▶ _The task_: Output the records, every one, exactly as given.
Task material Start Marker
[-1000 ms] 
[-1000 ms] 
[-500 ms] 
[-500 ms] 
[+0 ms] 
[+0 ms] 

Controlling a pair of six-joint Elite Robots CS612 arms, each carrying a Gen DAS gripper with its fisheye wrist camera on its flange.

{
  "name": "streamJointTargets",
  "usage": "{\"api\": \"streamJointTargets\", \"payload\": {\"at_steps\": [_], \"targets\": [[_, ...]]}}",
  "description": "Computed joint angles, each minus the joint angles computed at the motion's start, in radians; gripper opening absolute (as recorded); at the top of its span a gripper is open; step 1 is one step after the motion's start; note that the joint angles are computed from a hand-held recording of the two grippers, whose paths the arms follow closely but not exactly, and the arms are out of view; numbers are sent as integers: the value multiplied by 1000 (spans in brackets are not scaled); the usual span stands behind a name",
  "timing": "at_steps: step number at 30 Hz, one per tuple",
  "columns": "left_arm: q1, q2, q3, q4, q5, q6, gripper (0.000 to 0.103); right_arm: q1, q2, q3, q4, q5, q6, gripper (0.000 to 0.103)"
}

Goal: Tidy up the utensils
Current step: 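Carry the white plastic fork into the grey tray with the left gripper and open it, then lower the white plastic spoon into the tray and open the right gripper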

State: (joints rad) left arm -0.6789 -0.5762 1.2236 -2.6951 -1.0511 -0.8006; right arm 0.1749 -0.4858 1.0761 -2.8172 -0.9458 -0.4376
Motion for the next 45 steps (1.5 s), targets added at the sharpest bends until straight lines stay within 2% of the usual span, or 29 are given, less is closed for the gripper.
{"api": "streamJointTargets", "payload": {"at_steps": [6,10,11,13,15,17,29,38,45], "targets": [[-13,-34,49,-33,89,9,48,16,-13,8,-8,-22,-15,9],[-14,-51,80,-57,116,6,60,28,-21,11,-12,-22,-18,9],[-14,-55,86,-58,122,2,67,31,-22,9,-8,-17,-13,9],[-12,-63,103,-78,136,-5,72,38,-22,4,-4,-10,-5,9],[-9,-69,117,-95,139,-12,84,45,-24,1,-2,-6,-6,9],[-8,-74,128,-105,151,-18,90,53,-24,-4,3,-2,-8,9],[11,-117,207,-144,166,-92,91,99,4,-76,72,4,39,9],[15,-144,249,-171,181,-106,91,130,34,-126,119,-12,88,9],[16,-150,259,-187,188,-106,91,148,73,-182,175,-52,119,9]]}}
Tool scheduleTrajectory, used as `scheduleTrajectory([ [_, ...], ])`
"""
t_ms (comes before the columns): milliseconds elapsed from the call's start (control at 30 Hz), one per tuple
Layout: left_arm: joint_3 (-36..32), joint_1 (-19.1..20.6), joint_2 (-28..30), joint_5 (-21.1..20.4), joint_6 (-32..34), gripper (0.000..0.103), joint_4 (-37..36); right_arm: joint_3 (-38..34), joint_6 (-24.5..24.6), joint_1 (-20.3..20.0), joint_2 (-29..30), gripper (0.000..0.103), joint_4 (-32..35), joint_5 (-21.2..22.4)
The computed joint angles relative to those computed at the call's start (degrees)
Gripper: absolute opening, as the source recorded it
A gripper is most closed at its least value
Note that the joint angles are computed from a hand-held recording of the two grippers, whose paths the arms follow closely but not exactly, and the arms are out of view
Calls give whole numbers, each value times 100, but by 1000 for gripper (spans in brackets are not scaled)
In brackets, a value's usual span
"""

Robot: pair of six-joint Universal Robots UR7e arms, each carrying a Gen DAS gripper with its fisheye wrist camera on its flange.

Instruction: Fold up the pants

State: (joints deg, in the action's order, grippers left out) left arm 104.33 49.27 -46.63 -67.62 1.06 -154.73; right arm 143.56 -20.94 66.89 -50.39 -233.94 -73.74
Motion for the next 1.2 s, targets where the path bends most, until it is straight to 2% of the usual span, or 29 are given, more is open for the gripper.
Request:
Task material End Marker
▶ _Answer for this exercise_:
[-1000 ms] 
[-1000 ms] 
[-500 ms] 
[-500 ms] 
[+0 ms] 
[+0 ms] 

Controlling a pair of six-joint Elite Robots CS612 arms, each carrying a Gen DAS gripper with its fisheye wrist camera on its flange.

{
  "name": "streamJointTargets",
  "usage": "{\"api\": \"streamJointTargets\", \"payload\": {\"at_steps\": [_], \"targets\": [[_, ...]]}}",
  "description": "Computed joint angles, each minus the joint angles computed at the motion's start, in radians; gripper opening absolute (as recorded); at the top of its span a gripper is open; step 1 is one step after the motion's start; note that the joint angles are computed from a hand-held recording of the two grippers, whose paths the arms follow closely but not exactly, and the arms are out of view; numbers are sent as integers: the value multiplied by 1000 (spans in brackets are not scaled); the usual span stands behind a name",
  "timing": "at_steps: step number at 30 Hz, one per tuple",
  "columns": "left_arm: q1, q2, q3, q4, q5, q6, gripper (0.000 to 0.103); right_arm: q1, q2, q3, q4, q5, q6, gripper (0.000 to 0.103)"
}

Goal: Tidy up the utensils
Current step: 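Carry the white plastic fork into the grey tray with the left gripper and open it, then lower the white plastic spoon into the tray and open the right gripper
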
State: (joints rad) left arm -0.6789 -0.5762 1.2236 -2.6951 -1.0511 -0.8006; right arm 0.1749 -0.4858 1.0761 -2.8172 -0.9458 -0.4376
Motion for the next 45 steps (1.5 s), targets added at the sharpest bends until straight lines stay within 2% of the usual span, or 29 are given, less is closed for the gripper.
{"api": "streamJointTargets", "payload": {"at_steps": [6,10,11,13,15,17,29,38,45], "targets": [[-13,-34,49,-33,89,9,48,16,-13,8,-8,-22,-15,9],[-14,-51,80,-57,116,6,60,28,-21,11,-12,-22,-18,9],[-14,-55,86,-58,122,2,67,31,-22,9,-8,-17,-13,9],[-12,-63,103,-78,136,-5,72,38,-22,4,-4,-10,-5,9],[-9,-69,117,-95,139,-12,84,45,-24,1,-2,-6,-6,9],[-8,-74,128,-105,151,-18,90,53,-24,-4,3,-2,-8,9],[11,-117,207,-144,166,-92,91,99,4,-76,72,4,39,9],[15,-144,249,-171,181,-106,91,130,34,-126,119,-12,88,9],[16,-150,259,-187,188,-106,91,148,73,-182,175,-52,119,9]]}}
Tool scheduleTrajectory, used as `scheduleTrajectory([ [_, ...], ])`
"""
t_ms (comes before the columns): milliseconds elapsed from the call's start (control at 30 Hz), one per tuple
Layout: left_arm: joint_3 (-36..32), joint_1 (-19.1..20.6), joint_2 (-28..30), joint_5 (-21.1..20.4), joint_6 (-32..34), gripper (0.000..0.103), joint_4 (-37..36); right_arm: joint_3 (-38..34), joint_6 (-24.5..24.6), joint_1 (-20.3..20.0), joint_2 (-29..30), gripper (0.000..0.103), joint_4 (-32..35), joint_5 (-21.2..22.4)
The computed joint angles relative to those computed at the call's start (degrees)
Gripper: absolute opening, as the source recorded it
A gripper is most closed at its least value
Note that the joint angles are computed from a hand-held recording of the two grippers, whose paths the arms follow closely but not exactly, and the arms are out of view
Calls give whole numbers, each value times 100, but by 1000 for gripper (spans in brackets are not scaled)
In brackets, a value's usual span
"""

Robot: pair of six-joint Universal Robots UR7e arms, each carrying a Gen DAS gripper with its fisheye wrist camera on its flange.

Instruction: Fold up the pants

State: (joints deg, in the action's order, grippers left out) left arm 104.33 49.27 -46.63 -67.62 1.06 -154.73; right arm 143.56 -20.94 66.89 -50.39 -233.94 -73.74
Motion for the next 1.2 s, targets where the path bends most, until it is straight to 2% of the usual span, or 29 are given, more is open for the gripper.
Request:

There's nothing left to add to the output.